Frank Lloyd Wright For Our Feathered Friends

January 28, 2015

When I saw the sample of our new Prairie Bird Feeder from across the room, I recognized its inspiration instantly: the so-called “Tree of Life” art glass pattern—probably the best-known motif from Frank Lloyd Wright’s Buffalo masterpiece, the Darwin D. Martin House.

 

Prairie Bird Feeder

But I suppose I should be able to spot such patterns at 50 paces. After all, I spent nine years as curator for the Martin House Restoration Corporation, helping to preserve, document, and share such designs with the public. I stopped short of getting a Tree of Life tattoo, but you might say that the Prairie style is in my blood.

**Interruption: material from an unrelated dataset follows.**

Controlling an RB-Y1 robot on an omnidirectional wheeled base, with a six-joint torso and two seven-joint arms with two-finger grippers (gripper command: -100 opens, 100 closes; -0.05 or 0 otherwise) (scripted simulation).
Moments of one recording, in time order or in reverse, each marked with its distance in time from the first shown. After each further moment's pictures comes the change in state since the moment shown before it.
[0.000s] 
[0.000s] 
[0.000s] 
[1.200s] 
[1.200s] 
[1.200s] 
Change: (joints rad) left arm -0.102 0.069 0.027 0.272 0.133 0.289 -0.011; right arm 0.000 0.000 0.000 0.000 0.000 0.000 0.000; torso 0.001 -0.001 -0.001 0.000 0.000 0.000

Frank Lloyd Wright designed in concert with Nature—with a capital N, he insisted—and Drew Kelley’s Wright-inspired bird feeder design follows that organic lead. The cedar feeder is simply stained as Wright might have done, and its miniature roof is gently pitched and cantilevered like the rooflines of the Martin House and other homes of Wright’s Prairie period (c. 1900-1914). Add the art glass motif applied to the side panels, and those birds will be eating in sublime style.

Darwin D. Martin House

Darwin D. Martin House, Wikimedia Commons
But there’s another connection between Kelley’s bird feeder and the Wright house that inspired it. With relatively free reign on his ambitious Buffalo commission, Wright designed not only an interconnected complex of five buildings for the Martin family, but also an impressive complement of furniture, fixtures, art glass (nearly 400 pieces), and custom architectural details. He even designed custom clothesline poles for the kitchen garden and four limestone birdhouses to adorn the roof of the Martins’ conservatory.

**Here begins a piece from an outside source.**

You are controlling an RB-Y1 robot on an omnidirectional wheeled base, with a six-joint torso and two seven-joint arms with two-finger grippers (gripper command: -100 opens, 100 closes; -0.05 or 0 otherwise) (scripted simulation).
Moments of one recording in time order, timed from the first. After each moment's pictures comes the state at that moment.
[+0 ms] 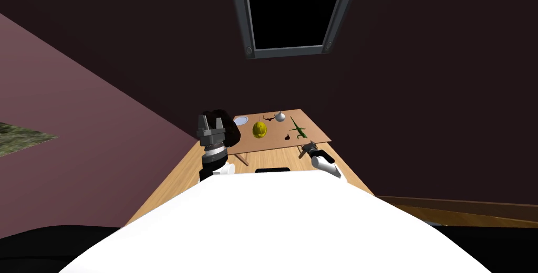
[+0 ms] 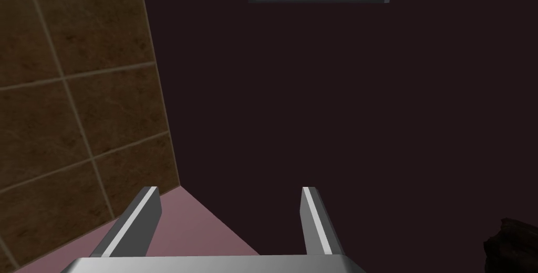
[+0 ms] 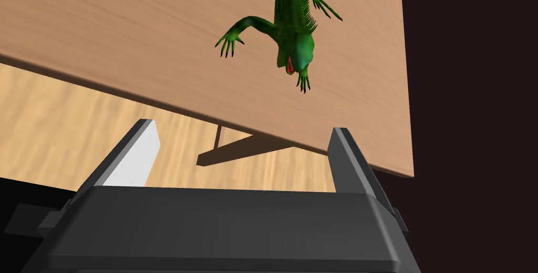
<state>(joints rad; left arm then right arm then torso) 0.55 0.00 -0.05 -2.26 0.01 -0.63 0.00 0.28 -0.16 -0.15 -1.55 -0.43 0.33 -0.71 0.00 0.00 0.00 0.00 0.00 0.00</state>
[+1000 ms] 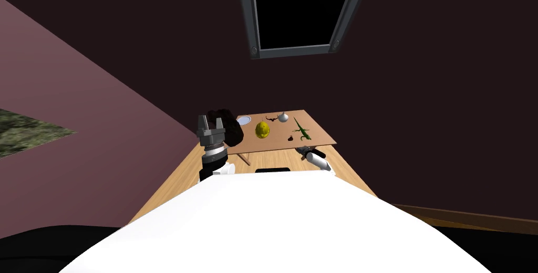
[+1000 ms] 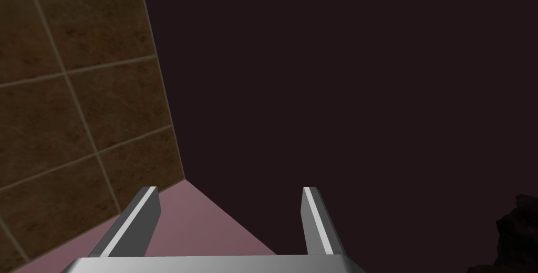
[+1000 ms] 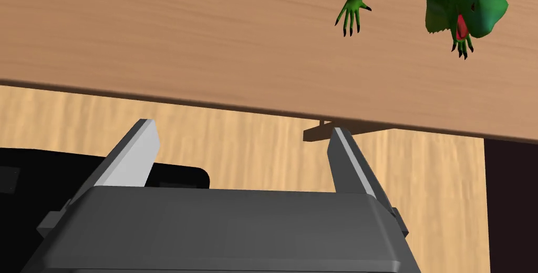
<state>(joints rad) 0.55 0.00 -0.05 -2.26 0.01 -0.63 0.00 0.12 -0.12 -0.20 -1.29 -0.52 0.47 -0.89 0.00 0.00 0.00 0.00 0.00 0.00</state>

Wright’s birdhouses feature multiple chambers in a colony-like configuration favored by purple martins. So, scholars suspect that the birdhouses were, in part, a play on the name of the client (martin / Martin). And like purple martins, the human Martins lived communally, with extended Martin family (Darwin D. Martin’s sister Delta Barton and her family in the smaller house in the complex) and servants living in the same complex. Beyond Buffalo, Wright also designed a custom birdhouse for the Westcott house in Springfield, Ohio.

Darwin Martin Bird Houses

Birdhouses, Darwin D. Martin House. Biff Henrich /IMG_INK, courtesy Martin House Restoration Corporation.
After challenging American architecture in the Prairie period, Wright went on to design some of the most iconic buildings of the 20th century, such as Fallingwater and the Guggenheim museum in New York. His body of work—both realized and conceptual—also includes a mile high skyscraper for Chicago, and a house for Marilyn Monroe and Arthur Miller.

Despite this dazzling portfolio, you can safely say that at least a few of Frank Lloyd Wright’s designs were for the birds…and so is our new bird feeder.